Konsequenzen aus IAEA-Bericht

Gabriel lädt Länder zu Gespräch über Atomaufsicht ein

Gemeinsam mit den Ländern will das Bundesumweltministerium über Konsequenzen aus einer Beurteilung der internationalen Atomenergiebehörde IAEA zur deutschen Atomaufsicht beraten. Dabei soll unter anderem erörtert werden, wie die Transparenz und der Informationsaustausch zwischen Bund und Ländern verbessert werden kann.

Energieversorung© Gina Sanders / Fotolia.com

Berlin (AFP/sm) - Die für die Atomaufsicht zuständigen fünf Bundesländer Schleswig-Holstein, Niedersachsen, Baden-Württemberg, Bayern und Hessen seien zu einem Gespräch über die Verbesserung der Zusammenarbeit von Bund und Ländern in der Atomverwaltung eingeladen worden, teilte das Ministerium mit.

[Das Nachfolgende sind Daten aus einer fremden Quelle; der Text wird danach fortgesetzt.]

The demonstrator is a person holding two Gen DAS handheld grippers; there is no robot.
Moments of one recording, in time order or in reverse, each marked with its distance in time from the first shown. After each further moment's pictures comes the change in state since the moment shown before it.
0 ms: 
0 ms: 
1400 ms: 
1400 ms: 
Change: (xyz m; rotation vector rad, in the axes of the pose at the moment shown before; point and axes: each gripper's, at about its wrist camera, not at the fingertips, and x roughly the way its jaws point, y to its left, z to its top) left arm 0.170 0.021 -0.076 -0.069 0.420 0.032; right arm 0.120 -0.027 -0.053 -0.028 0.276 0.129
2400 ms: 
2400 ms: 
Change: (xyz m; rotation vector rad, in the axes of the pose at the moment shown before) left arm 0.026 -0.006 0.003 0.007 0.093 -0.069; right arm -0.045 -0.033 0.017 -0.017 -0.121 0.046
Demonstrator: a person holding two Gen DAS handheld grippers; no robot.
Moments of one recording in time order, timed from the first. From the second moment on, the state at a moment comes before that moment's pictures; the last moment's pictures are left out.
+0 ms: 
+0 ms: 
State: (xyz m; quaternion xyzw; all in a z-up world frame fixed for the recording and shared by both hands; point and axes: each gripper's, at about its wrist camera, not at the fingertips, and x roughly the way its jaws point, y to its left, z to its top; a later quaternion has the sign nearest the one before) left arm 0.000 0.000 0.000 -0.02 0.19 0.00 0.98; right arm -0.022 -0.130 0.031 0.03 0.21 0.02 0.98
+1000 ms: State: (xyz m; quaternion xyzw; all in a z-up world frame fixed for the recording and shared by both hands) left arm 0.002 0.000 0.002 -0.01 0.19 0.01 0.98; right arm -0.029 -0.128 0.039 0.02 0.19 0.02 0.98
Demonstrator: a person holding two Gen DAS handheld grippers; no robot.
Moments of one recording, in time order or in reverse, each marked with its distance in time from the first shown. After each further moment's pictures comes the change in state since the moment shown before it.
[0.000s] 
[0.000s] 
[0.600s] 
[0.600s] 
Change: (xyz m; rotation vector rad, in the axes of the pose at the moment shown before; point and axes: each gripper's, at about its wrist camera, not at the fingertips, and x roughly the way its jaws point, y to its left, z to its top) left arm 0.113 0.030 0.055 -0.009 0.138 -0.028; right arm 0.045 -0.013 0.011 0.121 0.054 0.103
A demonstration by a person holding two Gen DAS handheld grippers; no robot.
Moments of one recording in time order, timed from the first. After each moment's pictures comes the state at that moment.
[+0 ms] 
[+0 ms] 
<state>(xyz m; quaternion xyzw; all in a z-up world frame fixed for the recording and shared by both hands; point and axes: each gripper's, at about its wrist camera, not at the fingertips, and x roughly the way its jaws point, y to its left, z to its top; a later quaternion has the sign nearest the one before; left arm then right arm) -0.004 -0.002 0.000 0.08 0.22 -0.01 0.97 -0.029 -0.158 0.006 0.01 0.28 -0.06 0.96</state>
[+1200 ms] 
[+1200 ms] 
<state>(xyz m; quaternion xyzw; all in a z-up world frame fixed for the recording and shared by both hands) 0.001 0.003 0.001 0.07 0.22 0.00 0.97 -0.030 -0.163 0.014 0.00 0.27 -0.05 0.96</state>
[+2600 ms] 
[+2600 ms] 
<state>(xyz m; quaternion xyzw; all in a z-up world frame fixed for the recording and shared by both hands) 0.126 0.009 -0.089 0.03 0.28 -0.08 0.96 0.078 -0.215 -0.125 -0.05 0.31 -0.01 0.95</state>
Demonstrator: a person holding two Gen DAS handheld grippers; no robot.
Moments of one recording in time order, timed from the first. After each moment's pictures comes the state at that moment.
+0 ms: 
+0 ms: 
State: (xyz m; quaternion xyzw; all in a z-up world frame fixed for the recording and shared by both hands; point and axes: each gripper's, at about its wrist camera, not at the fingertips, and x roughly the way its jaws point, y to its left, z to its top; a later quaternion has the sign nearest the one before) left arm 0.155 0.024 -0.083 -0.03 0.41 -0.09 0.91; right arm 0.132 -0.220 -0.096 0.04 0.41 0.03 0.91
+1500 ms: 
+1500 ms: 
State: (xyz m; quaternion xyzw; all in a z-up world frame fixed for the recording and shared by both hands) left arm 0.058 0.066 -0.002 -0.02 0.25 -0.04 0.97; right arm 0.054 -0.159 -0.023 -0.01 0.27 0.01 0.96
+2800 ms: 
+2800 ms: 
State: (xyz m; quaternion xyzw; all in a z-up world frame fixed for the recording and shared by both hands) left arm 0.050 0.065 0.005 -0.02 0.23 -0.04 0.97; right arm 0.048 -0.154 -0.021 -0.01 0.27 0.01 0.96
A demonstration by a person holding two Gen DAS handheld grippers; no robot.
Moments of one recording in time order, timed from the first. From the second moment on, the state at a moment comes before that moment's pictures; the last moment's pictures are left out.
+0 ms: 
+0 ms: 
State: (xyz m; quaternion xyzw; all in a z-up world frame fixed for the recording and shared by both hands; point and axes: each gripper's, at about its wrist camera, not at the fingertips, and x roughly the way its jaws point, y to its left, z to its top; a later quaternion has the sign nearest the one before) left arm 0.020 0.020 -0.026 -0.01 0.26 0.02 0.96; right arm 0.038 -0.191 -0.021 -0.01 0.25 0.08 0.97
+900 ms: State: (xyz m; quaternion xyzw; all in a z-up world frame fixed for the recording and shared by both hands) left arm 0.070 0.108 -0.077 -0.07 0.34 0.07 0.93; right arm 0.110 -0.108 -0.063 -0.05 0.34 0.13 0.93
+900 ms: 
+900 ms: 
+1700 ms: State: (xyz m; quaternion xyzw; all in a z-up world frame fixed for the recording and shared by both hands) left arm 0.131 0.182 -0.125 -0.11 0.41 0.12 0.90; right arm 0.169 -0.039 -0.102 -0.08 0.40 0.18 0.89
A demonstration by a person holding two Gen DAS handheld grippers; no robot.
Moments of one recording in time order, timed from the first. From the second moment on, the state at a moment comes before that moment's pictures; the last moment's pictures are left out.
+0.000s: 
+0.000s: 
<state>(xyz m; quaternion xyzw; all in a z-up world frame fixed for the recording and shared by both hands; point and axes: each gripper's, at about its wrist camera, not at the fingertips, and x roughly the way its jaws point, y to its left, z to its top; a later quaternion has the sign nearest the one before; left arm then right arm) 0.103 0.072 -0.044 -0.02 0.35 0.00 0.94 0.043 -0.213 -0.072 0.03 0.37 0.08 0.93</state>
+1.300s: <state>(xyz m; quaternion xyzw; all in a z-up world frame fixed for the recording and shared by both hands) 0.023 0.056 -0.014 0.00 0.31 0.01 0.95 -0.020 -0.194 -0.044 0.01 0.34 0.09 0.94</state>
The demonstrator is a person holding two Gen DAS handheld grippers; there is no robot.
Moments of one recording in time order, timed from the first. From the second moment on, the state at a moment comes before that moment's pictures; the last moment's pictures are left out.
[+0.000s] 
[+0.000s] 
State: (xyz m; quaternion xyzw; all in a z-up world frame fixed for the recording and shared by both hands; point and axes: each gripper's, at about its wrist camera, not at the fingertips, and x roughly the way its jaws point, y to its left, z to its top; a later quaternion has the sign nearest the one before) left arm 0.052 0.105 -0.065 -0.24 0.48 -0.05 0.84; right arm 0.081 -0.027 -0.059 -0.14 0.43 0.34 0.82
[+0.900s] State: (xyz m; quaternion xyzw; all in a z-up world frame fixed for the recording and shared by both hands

Mehr Transparenz und besserer Informationsaustausch

Bei dem für Januar geplanten Treffen soll um die Frage gehen, wie die Transparenz der deutschen Atomaufsicht an internationale Standards angeglichen und wie der bislang unzureichende Informationsaustausch zwischen Bund und Ländern verbessert werden kann. Erst nach diesem Gespräch werde sich das Bundesumweltministerium zu Konsequenzen der internationalen Überprüfung äußern.

Die Atomaufsichten des Bundes und Baden-Württembergs hatte sich im Herbst freiwillig von einem internationalen Expertenteam unter die Lupe nehmen lassen. Dabei hatte die IAEA der deutschen Atomaufsicht ein überwiegend positives Zeugnis ausgestellt. Allerdings hatten die Experten in einem vorläufigen Fazit angemahnt, die Kommunikation zwischen Bund und Ländern zu intensivieren und reibungsloser zu gestalten, die Öffentlichkeitsarbeit zu verbessern und mehr Transparenz zu gewährleisten.